**REQUIRED ACTION:** Please write out the listing beneath this sentence exactly, from its first line to the line with "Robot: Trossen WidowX", and stop there.

**RECORDED DATA:**

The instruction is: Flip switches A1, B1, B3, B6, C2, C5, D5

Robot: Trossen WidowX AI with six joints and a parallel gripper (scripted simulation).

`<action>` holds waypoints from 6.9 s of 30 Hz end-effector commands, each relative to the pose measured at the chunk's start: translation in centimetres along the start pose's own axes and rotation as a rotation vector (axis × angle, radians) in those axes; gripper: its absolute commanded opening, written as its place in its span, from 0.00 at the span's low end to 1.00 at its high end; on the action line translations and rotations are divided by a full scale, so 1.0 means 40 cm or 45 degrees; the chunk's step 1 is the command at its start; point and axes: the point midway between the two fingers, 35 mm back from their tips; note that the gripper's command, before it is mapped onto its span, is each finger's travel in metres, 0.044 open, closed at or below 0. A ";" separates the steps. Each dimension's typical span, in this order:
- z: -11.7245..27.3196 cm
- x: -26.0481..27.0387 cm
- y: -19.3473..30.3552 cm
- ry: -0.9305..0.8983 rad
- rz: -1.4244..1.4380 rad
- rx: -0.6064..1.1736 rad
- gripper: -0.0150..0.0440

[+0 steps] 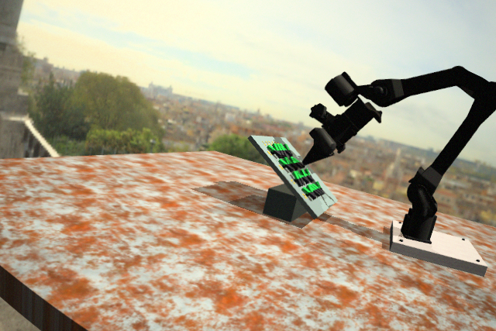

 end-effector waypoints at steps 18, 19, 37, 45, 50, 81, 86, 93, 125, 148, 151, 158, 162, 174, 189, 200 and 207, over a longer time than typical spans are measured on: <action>-0.006 0.000 0.000 -0.001 -0.001 -0.001 0.25; -0.006 0.000 0.000 -0.001 -0.001 -0.001 0.25; -0.012 0.000 0.000 -0.001 -0.001 -0.001 0.25; -0.015 0.000 0.000 -0.001 -0.001 -0.001 0.25; 0.011 0.000 -0.004 0.000 0.001 0.005 0.25; 0.061 0.199 0.069 -0.002 -0.007 0.069 0.25; 0.048 0.199 0.069 -0.002 -0.007 0.069 0.25; 0.030 0.199 0.070 -0.002 -0.007 0.068 0.25; 0.000 0.199 0.070 -0.002 -0.007 0.068 0.25; -0.008 0.199 0.070 -0.002 -0.007 0.067 0.25; -0.009 0.199 0.070 -0.002 -0.007 0.067 0.25; -0.011 0.199 0.070 -0.002 -0.007 0.067 0.25; -0.013 0.199 0.070 -0.002 -0.007 0.067 0.25; 0.148 0.198 0.069 -0.005 -0.007 0.038 0.25; 0.144 0.041 0.099 0.001 -0.002 0.037 0.25; 0.049 0.041 0.104 -0.002 -0.002 0.004 0.25; 0.031 0.041 0.105 -0.002 -0.002 0.003 0.25</action>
Point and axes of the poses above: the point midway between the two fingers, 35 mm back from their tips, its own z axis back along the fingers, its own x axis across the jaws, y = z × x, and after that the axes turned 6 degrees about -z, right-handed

**TASK SOLUTION:**
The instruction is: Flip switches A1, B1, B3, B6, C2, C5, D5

Robot: Trossen WidowX AI with six joints and a parallel gripper (scripted simulation).

The response is finished.